An old man labeled “Sabbatarian Bigot,” dressed as a Puritan, holds a book labeled “Blue Laws” and stands in front of “Niagara Falls.” A man walking with his wife and child suggests that the old man will be no more successful at stopping Niagara Falls, than he will be at preventing the Pan-American Exposition from opening on Sunday. A nearby sign states “Pan-American open on Sunday by order of Supreme Court.” In the background, hordes of people stream through the open gates to the Exposition.
comments and context
Comments and Context
Church groups and denominational spokesmen lobbied the Pan-American Exposition in Buffalo to “respect the Sabbath” and close the fair on Sundays. This had been a controversy during the Columbian Exposition in Chicago in 1893, but the Sabbatarians had more success with the Buffalo fair.
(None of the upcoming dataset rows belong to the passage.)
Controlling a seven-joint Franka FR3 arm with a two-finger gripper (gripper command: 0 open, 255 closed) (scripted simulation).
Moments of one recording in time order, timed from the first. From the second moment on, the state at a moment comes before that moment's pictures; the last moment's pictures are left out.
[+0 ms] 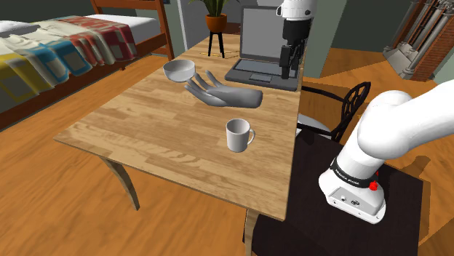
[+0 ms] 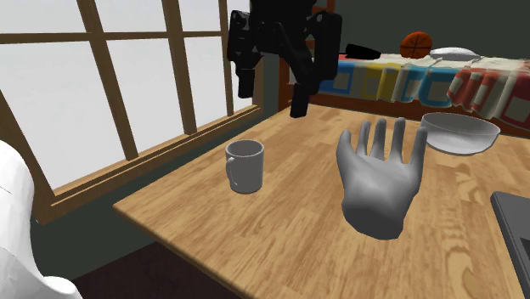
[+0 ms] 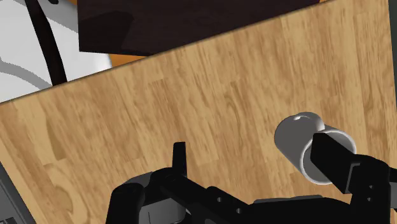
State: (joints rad) arm 0.02 -0.74 -0.05 -2.45 0.00 1.61 -0.14
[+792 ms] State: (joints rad) arm 0.09 -0.51 0.07 -2.51 0.10 1.89 -0.01
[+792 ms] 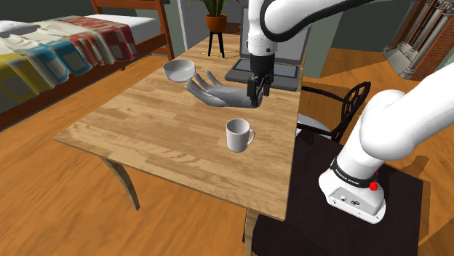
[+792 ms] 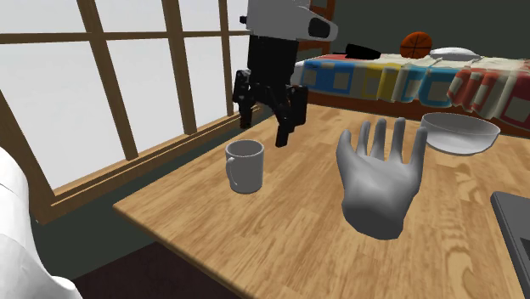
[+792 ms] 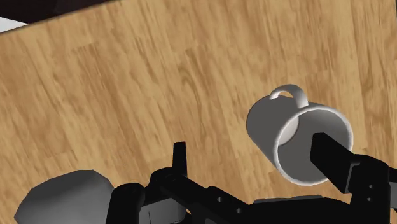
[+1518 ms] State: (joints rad) arm 0.14 -0.29 0.15 -2.54 0.16 2.14 0.07
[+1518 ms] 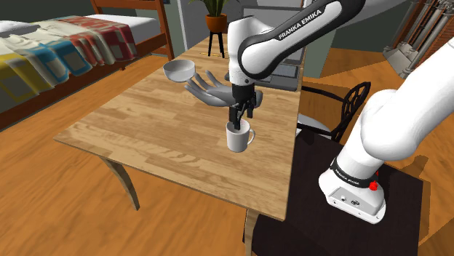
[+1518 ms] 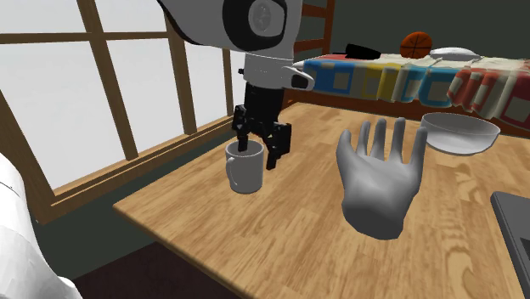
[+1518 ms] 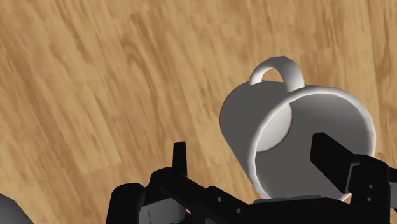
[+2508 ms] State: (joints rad) arm 0.15 -0.26 0.15 -2.57 0.16 2.20 0.07
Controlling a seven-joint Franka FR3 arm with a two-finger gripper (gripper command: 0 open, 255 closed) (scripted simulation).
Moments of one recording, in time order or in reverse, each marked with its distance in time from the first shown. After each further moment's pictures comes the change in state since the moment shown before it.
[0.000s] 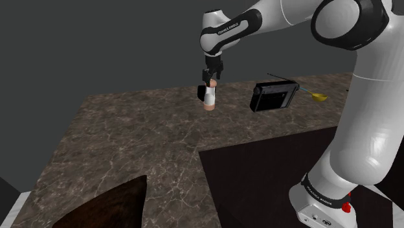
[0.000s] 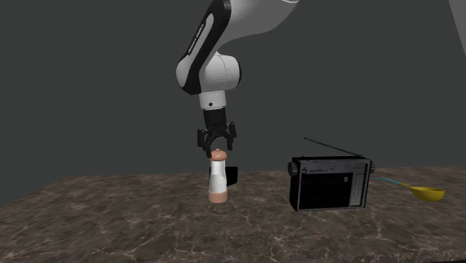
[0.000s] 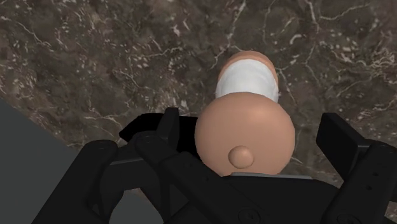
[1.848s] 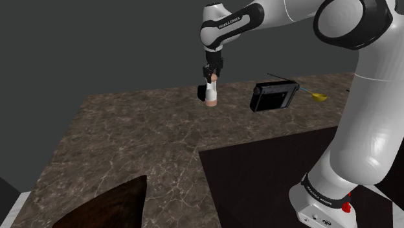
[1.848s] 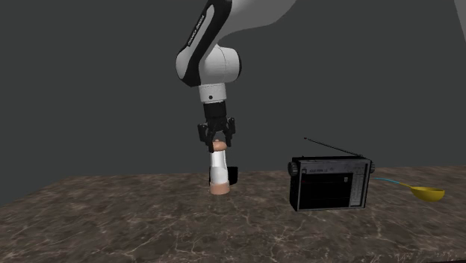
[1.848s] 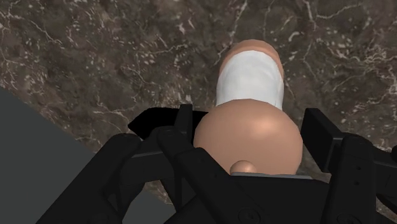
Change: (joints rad) arm 0.000 -0.014 0.000 0.038 0.002 -0.051 -0.008
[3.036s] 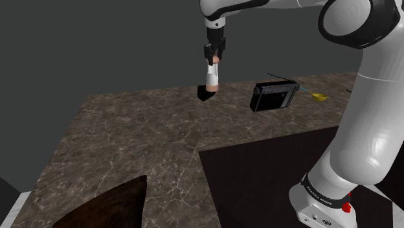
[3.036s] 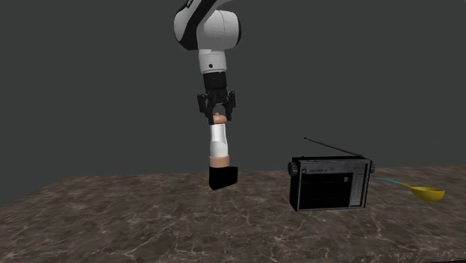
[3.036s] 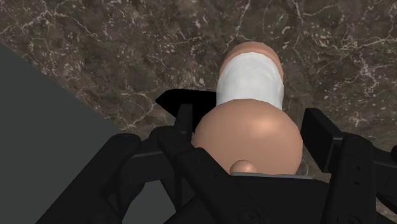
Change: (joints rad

Operating between April and October 1901, the fair opened on Sundays at half-price admission for barely a month, due to heavy complaints from concessionaires. The courts, when the controversy resulted in litigation, decided in favor of the fair’s owners, closing gates on Sundays. The “opening” on the sign in Puck‘s cartoon was a short-lived victory. Ultimately, and in spite of popular plaudits and 8-million visitors, the Exposition was a financial disaster. Even with the Sunday closures, its major income was derived from concession fees. John G. Milburn was President of the Pan-American Exposition, and hosted President William McKinley at his house, where, after McKinley’s death at an assassin’s hand, Theodore Roosevelt took the oath of office.